__Work request__
Where a line below holds the string "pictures", copy that line.

(Extracted data entries)

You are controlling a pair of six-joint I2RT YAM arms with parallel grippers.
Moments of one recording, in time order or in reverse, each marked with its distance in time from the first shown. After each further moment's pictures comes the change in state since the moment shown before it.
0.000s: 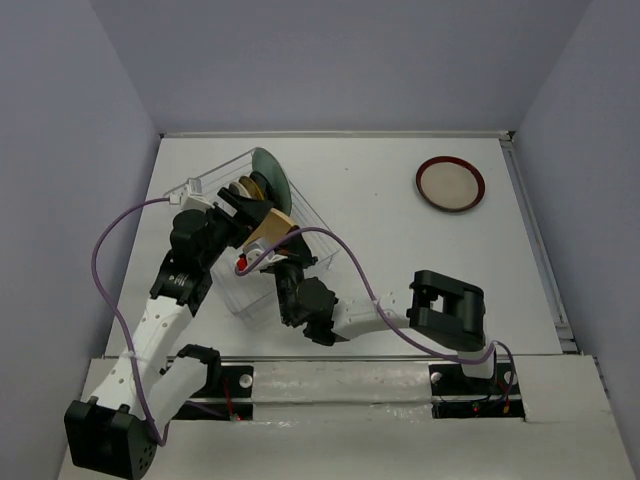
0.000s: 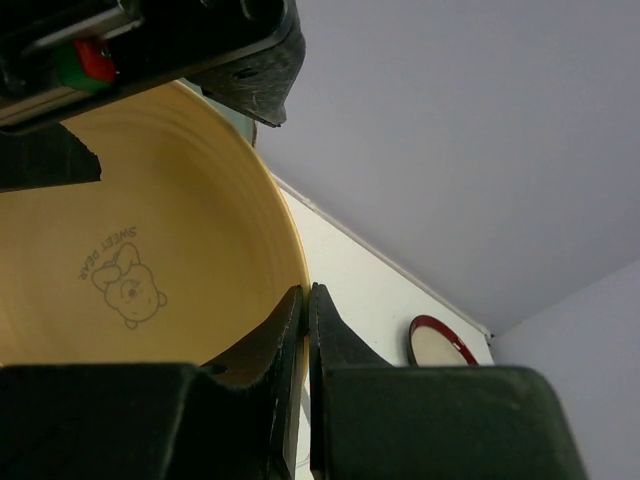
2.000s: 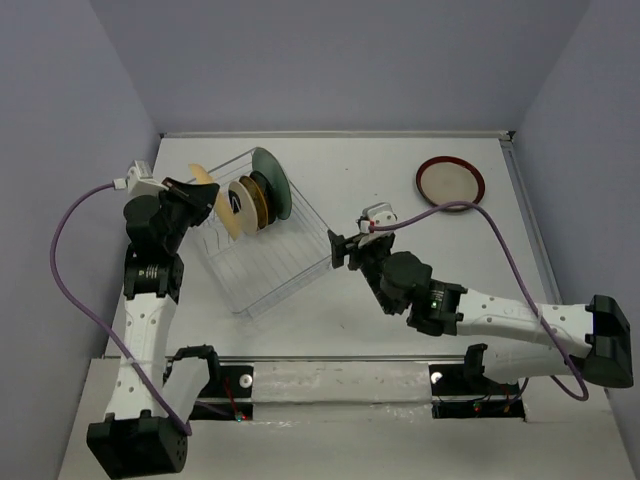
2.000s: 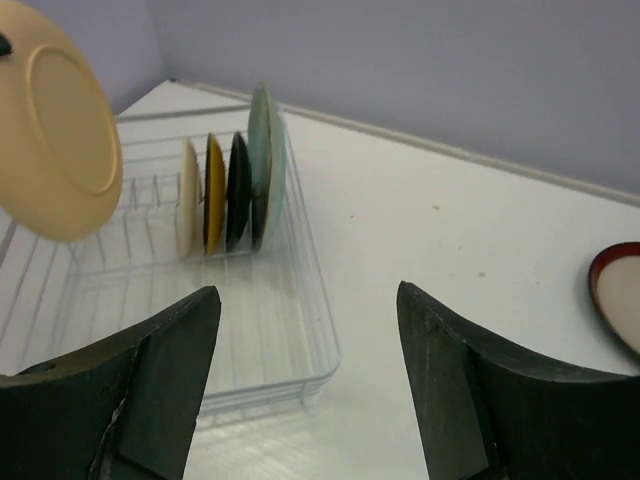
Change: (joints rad) left arm 0.279 -0.027 0.169 -0.065 0.084 0.147; right arm -0.115 -0.806 -0.311 -0.846 -0.288 0.997
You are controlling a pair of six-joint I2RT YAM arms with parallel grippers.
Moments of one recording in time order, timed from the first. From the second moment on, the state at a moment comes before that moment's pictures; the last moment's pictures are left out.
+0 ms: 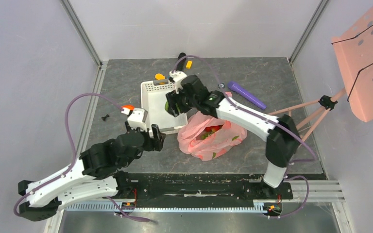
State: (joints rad) left arm -1.12 0.66 0.86 -0.76 -0.63 -0.62; right arm 0.84 1.73 1.50 -0.35 -0.04 0.18
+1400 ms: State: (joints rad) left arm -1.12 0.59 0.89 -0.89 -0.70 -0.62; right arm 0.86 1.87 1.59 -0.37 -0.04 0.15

__Exercise response__
Moments of one recording, in time order or in reverse, each marked with its distance in time from the first shown. After each further moment's pictures comes the change in state since the moment shown before it.
Moments of one recording in time order, timed from the first. From the second moment on, the state at a moment comes before that moment's pictures; the last moment's pictures are left out.

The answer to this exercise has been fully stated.